Copy from the first line below down to and including the line with "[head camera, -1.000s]". Skip the pictures.

**PROVIDED MATERIAL:**
* * *

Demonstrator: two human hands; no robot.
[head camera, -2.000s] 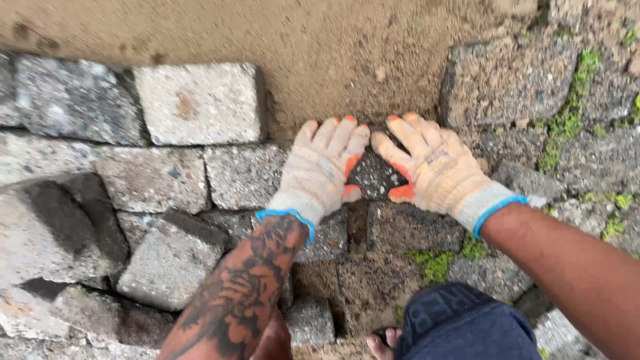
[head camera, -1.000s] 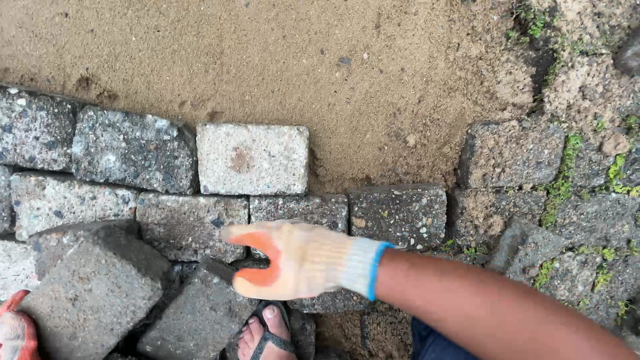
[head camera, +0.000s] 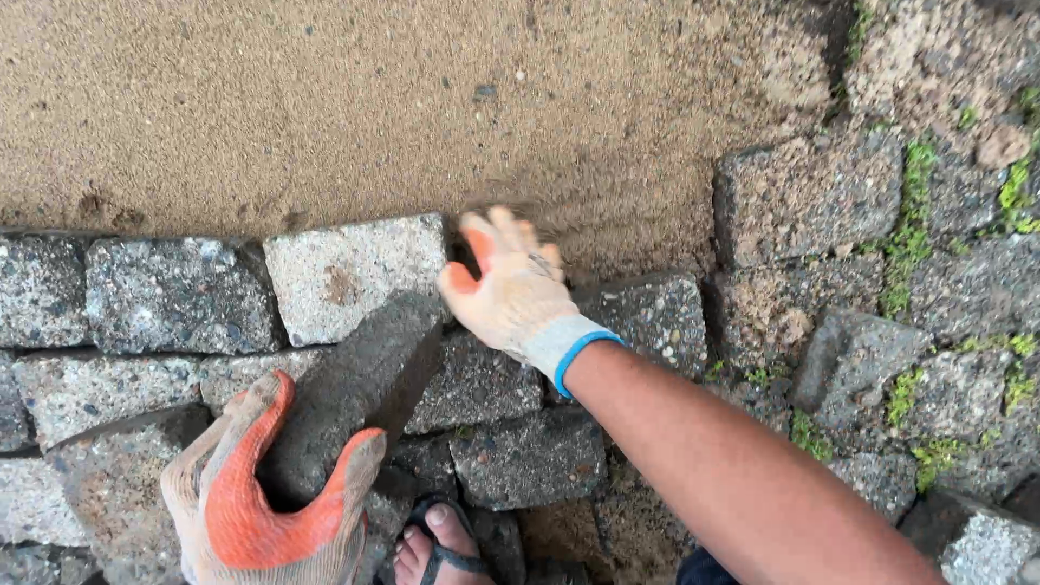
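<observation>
My left hand (head camera: 268, 487), in a knit work glove with an orange palm, grips a dark paving block (head camera: 349, 398), tilted above the laid stones at lower left. Bare-palmed to the sand, my right hand (head camera: 516, 280), in a similar glove with a blue cuff edge, has its fingers spread and blurred, holding nothing. It touches or hovers over the sand bed (head camera: 617, 203), just right of a light grey paving block (head camera: 349, 268). Another set block (head camera: 650, 321) lies right of its wrist. The far ends of the right fingers are partly blurred.
Rows of set paving blocks (head camera: 183, 292) run along the left. Loose blocks (head camera: 122, 487) lie at lower left. On the right, older pavers (head camera: 812, 195) have moss (head camera: 910, 227) in their joints. My sandalled foot (head camera: 443, 544) is at the bottom.
Both hands were together at the row's edge two seconds ago. My left hand now holds a dark block over the row. The right hand has moved from over the laid stones onto or over the sand.
</observation>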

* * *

**ANSWER BOX:**
Demonstrator: two human hands; no robot.
[head camera, -2.000s] 
[head camera, -1.000s] 

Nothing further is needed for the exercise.